In 1905 he became widely known through the publication of “The Life of a Modern Factory Worker” in the Eugen Diederichs publishing house in Jena , and he continued to work as a writer. So he wrote not only a comedy , but also numerous features and treatises , which were printed in the social-democratic papers of Germany.

family

He was married to Emma and had several children.

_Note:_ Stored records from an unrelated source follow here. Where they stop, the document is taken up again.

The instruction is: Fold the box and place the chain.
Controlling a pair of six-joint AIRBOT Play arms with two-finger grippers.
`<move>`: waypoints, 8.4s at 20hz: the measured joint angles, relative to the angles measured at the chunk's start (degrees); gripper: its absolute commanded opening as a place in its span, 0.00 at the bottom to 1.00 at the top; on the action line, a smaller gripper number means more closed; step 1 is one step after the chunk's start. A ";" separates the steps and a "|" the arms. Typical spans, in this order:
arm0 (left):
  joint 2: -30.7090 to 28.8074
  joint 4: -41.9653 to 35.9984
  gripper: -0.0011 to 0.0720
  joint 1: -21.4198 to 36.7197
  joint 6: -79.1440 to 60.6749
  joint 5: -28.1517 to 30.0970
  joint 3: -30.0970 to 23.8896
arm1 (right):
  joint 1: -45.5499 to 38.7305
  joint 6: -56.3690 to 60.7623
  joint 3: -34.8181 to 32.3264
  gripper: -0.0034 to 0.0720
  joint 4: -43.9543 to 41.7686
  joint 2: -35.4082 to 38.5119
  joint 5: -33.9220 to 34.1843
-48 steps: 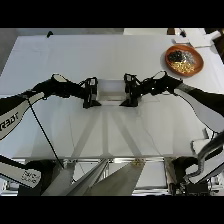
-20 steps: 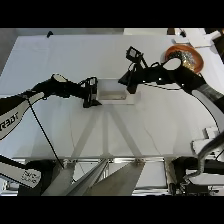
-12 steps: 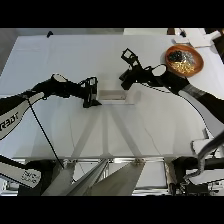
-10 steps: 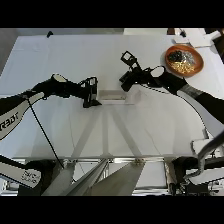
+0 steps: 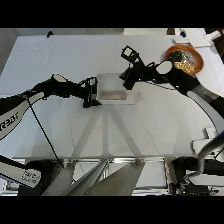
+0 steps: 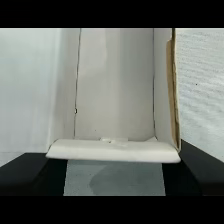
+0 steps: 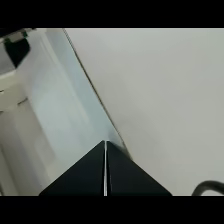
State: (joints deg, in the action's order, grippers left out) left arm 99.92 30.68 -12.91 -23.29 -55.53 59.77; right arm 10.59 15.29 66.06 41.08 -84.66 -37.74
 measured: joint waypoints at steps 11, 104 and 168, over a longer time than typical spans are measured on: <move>0.00 -0.02 0.56 0.00 0.00 0.00 0.00 | 0.00 4.26 0.04 0.49 23.76 9.46 -12.44; 0.00 0.00 0.56 0.00 0.00 0.00 0.00 | -9.27 45.09 0.00 0.05 12.13 -11.63 -24.28; 0.00 -0.02 0.56 -0.02 0.00 0.04 0.00 | 6.67 72.24 0.00 0.55 30.38 -7.39 -6.38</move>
State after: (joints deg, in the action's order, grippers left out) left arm 99.92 30.65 -12.93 -23.29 -55.48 59.77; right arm 17.26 87.53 66.06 71.46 -92.05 -44.12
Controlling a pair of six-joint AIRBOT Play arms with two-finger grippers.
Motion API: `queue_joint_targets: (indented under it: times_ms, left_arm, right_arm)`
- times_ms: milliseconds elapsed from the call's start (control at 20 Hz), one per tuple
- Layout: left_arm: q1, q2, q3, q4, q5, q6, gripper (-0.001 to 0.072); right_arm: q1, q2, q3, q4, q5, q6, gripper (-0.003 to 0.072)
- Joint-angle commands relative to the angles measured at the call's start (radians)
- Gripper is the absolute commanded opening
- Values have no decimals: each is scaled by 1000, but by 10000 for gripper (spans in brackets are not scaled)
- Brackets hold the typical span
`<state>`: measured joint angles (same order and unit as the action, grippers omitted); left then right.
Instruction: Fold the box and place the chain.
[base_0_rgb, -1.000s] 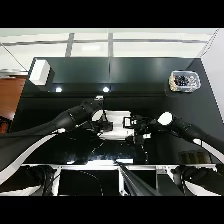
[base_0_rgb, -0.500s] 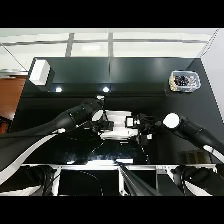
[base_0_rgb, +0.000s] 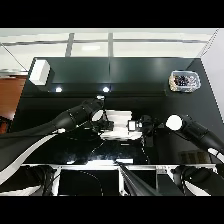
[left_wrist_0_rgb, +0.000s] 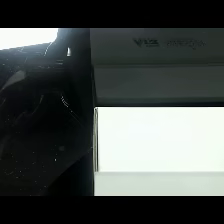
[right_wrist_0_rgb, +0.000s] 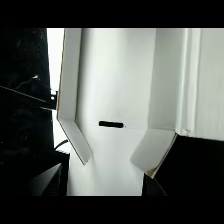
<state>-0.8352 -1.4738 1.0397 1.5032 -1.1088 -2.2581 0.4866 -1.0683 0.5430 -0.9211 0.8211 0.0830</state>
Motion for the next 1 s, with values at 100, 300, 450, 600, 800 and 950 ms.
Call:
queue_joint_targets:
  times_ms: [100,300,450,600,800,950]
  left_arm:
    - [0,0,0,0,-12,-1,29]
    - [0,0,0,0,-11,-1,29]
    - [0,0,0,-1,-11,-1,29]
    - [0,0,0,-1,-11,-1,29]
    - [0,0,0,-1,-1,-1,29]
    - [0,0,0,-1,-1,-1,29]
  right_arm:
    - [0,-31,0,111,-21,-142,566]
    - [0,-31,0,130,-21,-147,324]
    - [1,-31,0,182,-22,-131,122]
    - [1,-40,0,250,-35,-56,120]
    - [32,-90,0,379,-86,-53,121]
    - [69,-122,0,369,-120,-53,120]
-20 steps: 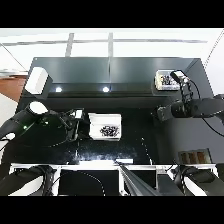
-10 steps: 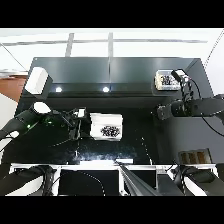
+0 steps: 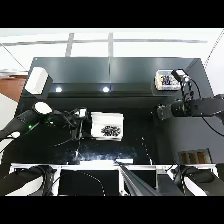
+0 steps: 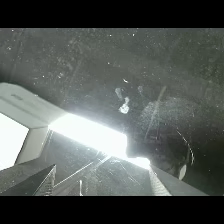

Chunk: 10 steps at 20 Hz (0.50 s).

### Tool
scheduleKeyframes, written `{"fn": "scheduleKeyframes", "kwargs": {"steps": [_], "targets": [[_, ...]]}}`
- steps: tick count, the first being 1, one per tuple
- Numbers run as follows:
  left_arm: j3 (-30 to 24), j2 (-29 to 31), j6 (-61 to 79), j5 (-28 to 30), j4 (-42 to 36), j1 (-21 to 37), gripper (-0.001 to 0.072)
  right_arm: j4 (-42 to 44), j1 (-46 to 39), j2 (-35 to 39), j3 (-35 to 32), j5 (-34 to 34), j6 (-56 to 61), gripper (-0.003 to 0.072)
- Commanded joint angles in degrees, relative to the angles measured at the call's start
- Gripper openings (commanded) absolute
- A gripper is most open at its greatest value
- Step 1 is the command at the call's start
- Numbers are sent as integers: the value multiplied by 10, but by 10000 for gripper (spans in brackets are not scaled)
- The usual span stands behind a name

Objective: Fold the box and place the chain.

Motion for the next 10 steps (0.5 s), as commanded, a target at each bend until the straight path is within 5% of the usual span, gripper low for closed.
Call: {"fn": "scheduleKeyframes", "kwargs": {"steps": [1,10], "targets": [[0,-7,0,2,-5,-5,711,0,0,0,0,2,0,699],[0,-16,-2,46,-14,-44,711,0,0,-1,0,13,2,699]]}}
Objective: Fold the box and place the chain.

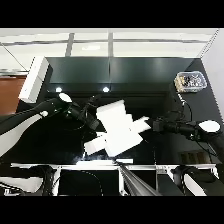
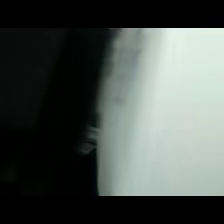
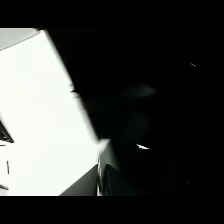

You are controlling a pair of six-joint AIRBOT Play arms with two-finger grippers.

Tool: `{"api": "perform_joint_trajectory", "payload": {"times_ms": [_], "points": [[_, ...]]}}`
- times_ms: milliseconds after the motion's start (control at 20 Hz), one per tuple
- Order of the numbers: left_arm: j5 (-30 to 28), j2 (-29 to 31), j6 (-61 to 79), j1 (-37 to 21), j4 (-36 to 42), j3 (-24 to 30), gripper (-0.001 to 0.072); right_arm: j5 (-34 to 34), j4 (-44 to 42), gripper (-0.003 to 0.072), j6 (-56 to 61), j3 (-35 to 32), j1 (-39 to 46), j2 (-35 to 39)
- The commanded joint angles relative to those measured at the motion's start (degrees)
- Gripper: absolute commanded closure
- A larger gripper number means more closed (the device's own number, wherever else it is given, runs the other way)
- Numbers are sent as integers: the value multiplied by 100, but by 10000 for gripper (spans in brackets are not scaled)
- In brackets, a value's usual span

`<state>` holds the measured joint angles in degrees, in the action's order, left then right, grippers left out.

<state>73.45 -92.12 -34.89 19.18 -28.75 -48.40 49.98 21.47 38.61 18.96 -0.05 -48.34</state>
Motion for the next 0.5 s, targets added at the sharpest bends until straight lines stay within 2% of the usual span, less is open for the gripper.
{"api": "perform_joint_trajectory", "payload": {"times_ms": [0,100,250,350,450], "points": [[44,-4,343,-13,-83,-101,682,66,501,79,297,120,57,4],[72,70,343,-7,-83,-173,684,579,1123,62,363,505,221,4],[-44,485,374,133,-282,-168,687,1650,2188,62,354,1443,313,7],[-540,933,619,437,-348,-33,686,2173,2455,67,120,1869,313,7],[-1325,1226,1399,850,-424,173,684,2218,2411,67,-247,1921,286,4]]}}
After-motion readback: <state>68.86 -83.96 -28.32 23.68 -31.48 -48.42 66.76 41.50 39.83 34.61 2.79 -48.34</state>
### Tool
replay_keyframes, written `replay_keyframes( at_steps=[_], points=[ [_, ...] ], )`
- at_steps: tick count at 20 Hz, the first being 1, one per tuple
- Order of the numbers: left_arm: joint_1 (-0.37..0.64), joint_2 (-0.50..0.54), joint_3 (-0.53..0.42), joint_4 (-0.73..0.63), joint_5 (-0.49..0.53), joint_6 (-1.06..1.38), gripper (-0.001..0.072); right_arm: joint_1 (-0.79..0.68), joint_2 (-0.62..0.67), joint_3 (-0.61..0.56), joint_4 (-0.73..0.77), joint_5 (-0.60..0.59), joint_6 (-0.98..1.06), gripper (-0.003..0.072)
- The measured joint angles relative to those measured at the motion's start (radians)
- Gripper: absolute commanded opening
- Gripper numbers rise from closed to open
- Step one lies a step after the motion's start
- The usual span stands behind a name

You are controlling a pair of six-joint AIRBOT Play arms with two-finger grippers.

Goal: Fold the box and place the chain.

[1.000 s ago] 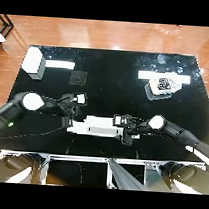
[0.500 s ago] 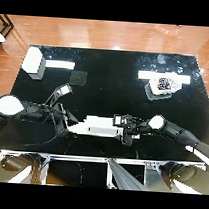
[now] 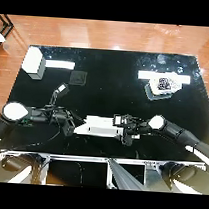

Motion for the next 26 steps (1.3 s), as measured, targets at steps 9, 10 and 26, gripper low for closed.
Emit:
replay_keyframes(
  at_steps=[9,10,26],
  points=[
    [-0.244,-0.038,-0.024,-0.045,0.476,0.018,0.0015,0.000,0.000,0.000,0.000,0.000,0.000,0.0356],
    [-0.254,-0.055,-0.024,-0.047,0.505,0.019,0.0015,0.000,0.000,0.000,0.000,0.000,0.000,0.0356],
    [-0.253,-0.101,-0.018,0.009,0.561,0.019,0.0016,0.000,0.000,0.000,0.000,0.000,0.000,0.0356]
  ],
)
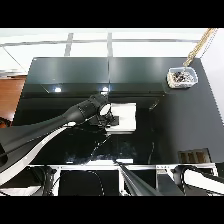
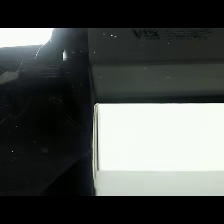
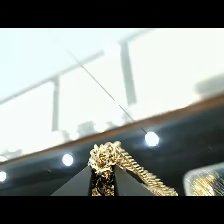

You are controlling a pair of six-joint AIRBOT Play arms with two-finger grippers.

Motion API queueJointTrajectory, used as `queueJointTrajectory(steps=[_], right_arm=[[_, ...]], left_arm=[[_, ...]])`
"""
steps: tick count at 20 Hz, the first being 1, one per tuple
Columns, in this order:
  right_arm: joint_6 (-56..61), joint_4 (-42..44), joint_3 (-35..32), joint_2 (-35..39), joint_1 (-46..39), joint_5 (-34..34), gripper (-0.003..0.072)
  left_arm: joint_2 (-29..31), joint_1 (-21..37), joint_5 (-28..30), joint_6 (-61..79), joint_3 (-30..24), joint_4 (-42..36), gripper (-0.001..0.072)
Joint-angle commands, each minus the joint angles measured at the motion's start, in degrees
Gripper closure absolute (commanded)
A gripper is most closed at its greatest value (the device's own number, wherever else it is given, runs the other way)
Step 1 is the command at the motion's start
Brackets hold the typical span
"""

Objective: Fold the box and place the chain.

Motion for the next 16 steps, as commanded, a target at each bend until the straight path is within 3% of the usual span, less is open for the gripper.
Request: queueJointTrajectory(steps=[1, 8, 12, 16], right_arm=[[-2.3, 5.0, 4.0, 4.2, 0.0, 1.5, 0.0671], [-5.2, 12.7, 7.1, 11.8, 0.0, 3.7, 0.0671], [-5.2, 13.1, 7.1, 14.5, 0.9, 10.8, 0.0670], [-5.2, 11.9, 7.1, 15.1, 7.5, 16.5, 0.0670]], left_arm=[[0.0, 0.0, 0.0, 0.0, 0.0, 0.0, 0.0679], [0.0, 0.0, 0.0, 0.0, 0.0, 0.0, 0.0678], [0.0, 0.0, 0.0, 0.0, 0.0, 0.0, 0.0679], [0.0, 0.0, 0.0, 0.0, 0.0, 0.0, 0.0679]])
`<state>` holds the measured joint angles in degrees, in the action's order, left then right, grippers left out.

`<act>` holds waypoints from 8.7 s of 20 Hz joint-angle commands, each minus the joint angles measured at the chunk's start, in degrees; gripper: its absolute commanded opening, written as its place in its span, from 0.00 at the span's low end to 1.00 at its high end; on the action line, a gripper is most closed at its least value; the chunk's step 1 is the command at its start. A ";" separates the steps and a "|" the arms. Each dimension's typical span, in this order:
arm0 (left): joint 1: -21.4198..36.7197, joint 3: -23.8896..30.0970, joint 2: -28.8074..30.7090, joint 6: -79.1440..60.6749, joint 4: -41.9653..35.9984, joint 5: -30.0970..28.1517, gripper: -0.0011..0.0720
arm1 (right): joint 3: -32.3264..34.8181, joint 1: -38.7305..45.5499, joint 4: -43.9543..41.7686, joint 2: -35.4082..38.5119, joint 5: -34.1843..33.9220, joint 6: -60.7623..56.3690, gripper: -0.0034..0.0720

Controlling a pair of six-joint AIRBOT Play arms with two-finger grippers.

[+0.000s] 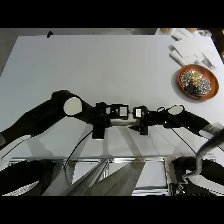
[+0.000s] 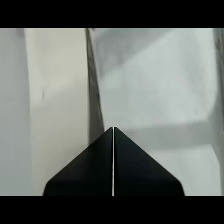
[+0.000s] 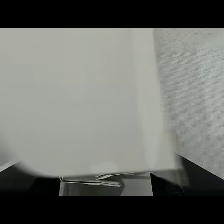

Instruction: Fold the box and place the chain.

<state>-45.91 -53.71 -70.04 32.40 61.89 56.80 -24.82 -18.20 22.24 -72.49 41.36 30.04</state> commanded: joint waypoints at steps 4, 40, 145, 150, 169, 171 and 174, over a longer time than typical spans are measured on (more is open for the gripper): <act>1.22 0.02 -5.92 9.55 -2.14 -30.75 0.02 | 0.00 0.04 0.00 -0.02 0.00 0.02 0.57; 7.80 7.26 -1.20 11.32 3.89 -3.32 0.02 | 0.00 0.04 0.00 -0.02 0.00 0.02 0.57; 22.64 15.13 -4.00 47.41 -7.10 -5.64 0.02 | 0.00 0.04 0.00 -0.02 0.00 0.02 0.57; 20.24 15.13 -5.62 46.62 -8.81 -6.03 0.02 | 0.00 0.04 0.00 -0.02 0.00 0.02 0.57; 14.49 14.93 0.61 39.71 -16.00 -12.83 0.33 | 0.00 0.04 0.00 -0.02 0.00 0.02 0.57; 13.66 14.58 0.59 39.54 -16.00 -13.92 0.40 | 0.00 0.04 0.00 -0.02 0.00 0.02 0.57; 13.68 14.21 0.98 39.58 -15.91 -13.77 0.41 | 0.00 0.04 0.00 -0.02 0.00 0.02 0.57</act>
<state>-31.81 -39.20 -69.34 72.31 46.68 43.97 -24.82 -18.13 22.15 -72.51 41.41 29.95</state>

One of these was the politician Paul Bromme , who later became famous in Lübeck .

Fonts

  • Life story of a modern factory worker. Diederichs, Jena 1905. ( Digitized at: zeno.org . )

literature

  • Karl-Ernst Sinner: Tradition and Progress. Senate and Mayor of the Hanseatic City of Lübeck 1918–2007. (= Publications on the history of the Hanseatic city of Lübeck. Volume 46 of series B). published by the archive of the Hanseatic City of Lübeck , Lübeck 2008, p. 50 ff.
  • Senator William Bromme †. In: Lübeckische Blätter . Volume 58, No. 11, February 28, 1926, pp. 133-134.
  • Senator William Bromme. In: Father-city sheets . Year 1925/26, No. 17, February 28, 1926, p. 75.
  • William Bromme †. In: Lübecker Volksbote . Volume 33, No. 43, June 20, 1926.
  • Emil Ferdinand Fehling : Lübeck Council Line. Lübeck 1925, no.1040
  • Senator William Bromme. In: Father-city sheets. Year 1924/25, No. 17, May 10, 1925, p. 75.
  • Senator William Bromme. In: Father-city sheets. Year 1918/19, No. 26, September 28, 1919, p. 101.
  • The change in the Lübeck Senate. In: From Lübeck's towers . Volume 32, No. 20, October 4, 1919, p. 80.

Web links

Individual evidence

  1. There are also sources that speak of 1903 instead of 1905.
  2. ^ Lübeck State Constitution of May 23, 1920
  3. William Brommes relationships with the boys of the Wakenitzhof as well as with the other youth facilities were preserved even after his health-related retirement from public office.